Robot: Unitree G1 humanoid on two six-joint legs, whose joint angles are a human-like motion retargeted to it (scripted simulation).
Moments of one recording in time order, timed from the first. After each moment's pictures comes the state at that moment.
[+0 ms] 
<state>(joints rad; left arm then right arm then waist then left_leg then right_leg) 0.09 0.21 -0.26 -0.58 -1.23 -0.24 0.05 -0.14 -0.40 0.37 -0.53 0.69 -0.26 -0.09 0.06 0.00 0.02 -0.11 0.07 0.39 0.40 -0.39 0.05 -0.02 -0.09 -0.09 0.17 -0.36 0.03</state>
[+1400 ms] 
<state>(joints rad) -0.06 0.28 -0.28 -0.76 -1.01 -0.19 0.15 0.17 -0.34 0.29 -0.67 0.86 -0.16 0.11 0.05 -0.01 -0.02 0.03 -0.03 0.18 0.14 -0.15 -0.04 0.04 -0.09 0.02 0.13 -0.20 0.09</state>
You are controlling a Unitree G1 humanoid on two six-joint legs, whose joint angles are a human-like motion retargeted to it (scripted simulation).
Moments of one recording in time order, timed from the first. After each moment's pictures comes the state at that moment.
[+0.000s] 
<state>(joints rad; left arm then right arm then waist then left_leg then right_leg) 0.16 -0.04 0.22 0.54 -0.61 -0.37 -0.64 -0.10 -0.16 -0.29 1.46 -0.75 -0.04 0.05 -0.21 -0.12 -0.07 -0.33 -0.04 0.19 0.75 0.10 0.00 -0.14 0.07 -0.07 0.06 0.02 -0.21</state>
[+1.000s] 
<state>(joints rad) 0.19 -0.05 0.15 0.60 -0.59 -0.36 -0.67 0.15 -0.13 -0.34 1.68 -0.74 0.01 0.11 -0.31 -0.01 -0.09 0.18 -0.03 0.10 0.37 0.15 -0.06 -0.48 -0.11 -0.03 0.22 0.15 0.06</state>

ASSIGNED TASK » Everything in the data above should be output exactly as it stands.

ANSWER BOX »
Robot: Unitree G1 humanoid on two six-joint legs, whose joint angles are a human-like motion retargeted to it (scripted simulation).
Moments of one recording in time order, timed from the first. After each moment's pictures comes the state at that moment.
[+0 ms] 
<state>(joints rad; left arm then right arm then waist then left_leg then right_leg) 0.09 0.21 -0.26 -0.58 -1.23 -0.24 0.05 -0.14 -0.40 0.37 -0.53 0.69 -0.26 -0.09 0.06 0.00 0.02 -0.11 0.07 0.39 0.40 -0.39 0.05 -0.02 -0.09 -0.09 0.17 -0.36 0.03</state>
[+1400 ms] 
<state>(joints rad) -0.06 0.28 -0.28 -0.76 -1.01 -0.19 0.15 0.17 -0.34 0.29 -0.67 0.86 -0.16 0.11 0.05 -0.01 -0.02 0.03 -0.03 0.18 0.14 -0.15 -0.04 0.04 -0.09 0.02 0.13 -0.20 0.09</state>
You are controlling a Unitree G1 humanoid on two six-joint legs, whose joint angles are a human-like motion retargeted to it (scripted simulation).
Moments of one recording in time order, timed from the first. After each moment's pictures comes the state at that moment.
[+0.000s] 
<state>(joints rad; left arm then right arm then waist then left_leg then right_leg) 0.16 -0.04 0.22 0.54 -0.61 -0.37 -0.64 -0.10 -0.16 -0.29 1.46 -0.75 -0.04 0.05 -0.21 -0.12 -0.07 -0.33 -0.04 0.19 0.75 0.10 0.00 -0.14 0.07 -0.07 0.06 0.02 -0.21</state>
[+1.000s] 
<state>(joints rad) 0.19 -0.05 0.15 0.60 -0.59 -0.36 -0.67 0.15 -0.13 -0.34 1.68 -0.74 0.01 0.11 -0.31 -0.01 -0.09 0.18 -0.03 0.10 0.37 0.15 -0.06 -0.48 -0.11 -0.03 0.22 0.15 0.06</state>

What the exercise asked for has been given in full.